8. For convenience and speed of implementation, we recommend the instructor number several sets of poker chips prior to the class, so that several student assistants may use the numbered poker chips to run the activity. In a class of 20 students, we used four sets of numbered poker chips to implement the informative-advertising activity.

9. Incentive structures for in-class activities vary from instructor to instructor and can include monetary incentives, candy, class participation points, or extra credit points.

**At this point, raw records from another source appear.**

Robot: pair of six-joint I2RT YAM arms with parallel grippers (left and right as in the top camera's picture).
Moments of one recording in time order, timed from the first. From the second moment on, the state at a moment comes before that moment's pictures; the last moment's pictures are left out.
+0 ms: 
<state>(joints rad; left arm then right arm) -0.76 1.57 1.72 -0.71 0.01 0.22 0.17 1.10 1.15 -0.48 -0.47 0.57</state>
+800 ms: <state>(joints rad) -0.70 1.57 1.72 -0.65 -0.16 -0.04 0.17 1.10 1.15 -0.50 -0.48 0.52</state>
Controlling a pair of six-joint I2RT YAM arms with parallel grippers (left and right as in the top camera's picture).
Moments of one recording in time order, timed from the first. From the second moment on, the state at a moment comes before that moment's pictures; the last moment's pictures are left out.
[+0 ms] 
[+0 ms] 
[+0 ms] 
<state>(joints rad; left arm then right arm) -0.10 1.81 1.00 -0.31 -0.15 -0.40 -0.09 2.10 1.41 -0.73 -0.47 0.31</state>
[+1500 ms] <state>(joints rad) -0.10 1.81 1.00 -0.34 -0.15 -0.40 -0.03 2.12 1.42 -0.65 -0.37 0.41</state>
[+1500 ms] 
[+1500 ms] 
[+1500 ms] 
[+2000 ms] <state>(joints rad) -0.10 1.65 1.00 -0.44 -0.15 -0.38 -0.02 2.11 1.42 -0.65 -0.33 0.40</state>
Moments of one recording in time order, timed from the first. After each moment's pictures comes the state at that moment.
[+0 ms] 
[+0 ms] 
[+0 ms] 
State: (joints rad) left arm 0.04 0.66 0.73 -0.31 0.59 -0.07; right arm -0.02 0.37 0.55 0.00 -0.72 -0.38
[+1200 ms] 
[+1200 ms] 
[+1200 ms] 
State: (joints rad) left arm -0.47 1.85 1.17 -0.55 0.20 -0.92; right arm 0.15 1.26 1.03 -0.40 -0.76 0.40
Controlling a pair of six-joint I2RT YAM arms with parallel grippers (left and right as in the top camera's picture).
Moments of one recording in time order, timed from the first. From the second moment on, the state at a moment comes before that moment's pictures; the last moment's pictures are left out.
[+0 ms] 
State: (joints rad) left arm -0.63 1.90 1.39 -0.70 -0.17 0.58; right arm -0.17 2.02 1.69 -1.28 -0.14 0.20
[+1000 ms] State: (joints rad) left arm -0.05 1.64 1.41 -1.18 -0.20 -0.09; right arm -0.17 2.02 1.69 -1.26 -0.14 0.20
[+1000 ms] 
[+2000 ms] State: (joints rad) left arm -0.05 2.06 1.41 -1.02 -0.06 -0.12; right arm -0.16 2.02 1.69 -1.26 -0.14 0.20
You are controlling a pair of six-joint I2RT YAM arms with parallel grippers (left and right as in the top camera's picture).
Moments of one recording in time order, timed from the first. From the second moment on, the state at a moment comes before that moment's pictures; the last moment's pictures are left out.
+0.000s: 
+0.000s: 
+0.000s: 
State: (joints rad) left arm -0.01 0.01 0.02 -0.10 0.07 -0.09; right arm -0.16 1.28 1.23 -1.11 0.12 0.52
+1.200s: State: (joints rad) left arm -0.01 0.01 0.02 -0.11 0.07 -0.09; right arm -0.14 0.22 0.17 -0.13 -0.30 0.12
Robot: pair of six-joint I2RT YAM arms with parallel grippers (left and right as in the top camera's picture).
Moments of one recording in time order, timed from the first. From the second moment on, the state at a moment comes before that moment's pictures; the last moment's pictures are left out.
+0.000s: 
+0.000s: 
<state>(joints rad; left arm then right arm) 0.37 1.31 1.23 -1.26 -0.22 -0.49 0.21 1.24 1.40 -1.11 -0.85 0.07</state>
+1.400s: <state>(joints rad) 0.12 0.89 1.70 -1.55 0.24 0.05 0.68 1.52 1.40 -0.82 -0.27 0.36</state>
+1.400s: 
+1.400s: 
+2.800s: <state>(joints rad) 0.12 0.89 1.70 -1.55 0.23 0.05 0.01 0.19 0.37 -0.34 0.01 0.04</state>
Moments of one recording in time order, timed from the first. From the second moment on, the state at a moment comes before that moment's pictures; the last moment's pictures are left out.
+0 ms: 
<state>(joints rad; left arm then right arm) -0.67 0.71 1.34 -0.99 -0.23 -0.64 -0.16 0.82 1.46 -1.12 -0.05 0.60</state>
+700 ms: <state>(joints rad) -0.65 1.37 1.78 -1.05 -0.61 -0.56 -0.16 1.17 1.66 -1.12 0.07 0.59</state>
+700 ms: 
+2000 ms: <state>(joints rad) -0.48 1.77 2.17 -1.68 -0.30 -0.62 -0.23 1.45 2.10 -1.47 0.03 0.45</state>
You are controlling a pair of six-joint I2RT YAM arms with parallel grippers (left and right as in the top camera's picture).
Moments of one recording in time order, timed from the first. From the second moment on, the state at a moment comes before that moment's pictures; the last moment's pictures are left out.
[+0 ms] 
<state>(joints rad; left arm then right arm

For the results presented in this article, we used the common strategy of providing a monetary incentive; students were informed that a randomly selected student would be paid a percentage of their total earnings (1 percent) at the end of the class period. Under this payment structure, however, the marginal expected monetary prize of a change in ads is quite small.

10. In order for profits to be concave in advertising expenditures, the second derivative of A(a)2/4b—C(a), in which a is the number of advertisements, A(a) is the vertical intercept of the inverse demand, and C(a) is total advertising costs, must be negative. Concavity of profits net of advertising therefore requires advertising costs C(a) to be sufficiently convex.

11. Note that the consumers in activity B begin with higher initial willingness to pay than consumers in activity A. This allows for the postadvertising demand curve given maximum advertising to be identical across treatments.

12. Thus, one feature of this classroom experiment is that it provides a structural interpretation behind the textbook treatment of having the demand curve rotate out.

13. Alternatively, the experiment could be performed in an hour-long class with discussion during a separate class period, or each treatment (activity A, activity B) could be performed and discussed in separate class periods.

14. Instructors may wish to direct their students to the optimal result by asking a question such as “If your price is $9, what will happen to profits if you increase your advertisements by 1?”